EXERCISE INSTRUCTIONS
The answer must be the full listing, repeated word for word.

DATA BELOW
===
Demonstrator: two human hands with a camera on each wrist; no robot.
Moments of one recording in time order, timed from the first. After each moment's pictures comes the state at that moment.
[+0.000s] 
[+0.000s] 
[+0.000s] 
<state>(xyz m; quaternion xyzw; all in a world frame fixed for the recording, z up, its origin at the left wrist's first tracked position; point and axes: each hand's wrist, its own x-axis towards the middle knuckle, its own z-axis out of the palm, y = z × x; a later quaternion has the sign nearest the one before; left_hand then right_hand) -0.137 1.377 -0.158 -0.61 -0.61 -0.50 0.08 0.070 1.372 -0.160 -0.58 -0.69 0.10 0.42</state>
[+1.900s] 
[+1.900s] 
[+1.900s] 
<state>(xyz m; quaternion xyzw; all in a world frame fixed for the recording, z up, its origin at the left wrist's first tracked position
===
EXERCISE RESPONSE
Demonstrator: two human hands with a camera on each wrist; no robot.
Moments of one recording in time order, timed from the first. After each moment's pictures comes the state at that moment.
[+0.000s] 
[+0.000s] 
[+0.000s] 
<state>(xyz m; quaternion xyzw; all in a world frame fixed for the recording, z up, its origin at the left wrist's first tracked position; point and axes: each hand's wrist, its own x-axis towards the middle knuckle, its own z-axis out of the palm, y = z × x; a later quaternion has the sign nearest the one before; left_hand then right_hand) -0.137 1.377 -0.158 -0.61 -0.61 -0.50 0.08 0.070 1.372 -0.160 -0.58 -0.69 0.10 0.42</state>
[+1.900s] 
[+1.900s] 
[+1.900s] 
<state>(xyz m; quaternion xyzw; all in a world frame fixed for the recording, z up, its origin at the left wrist's first tracked position

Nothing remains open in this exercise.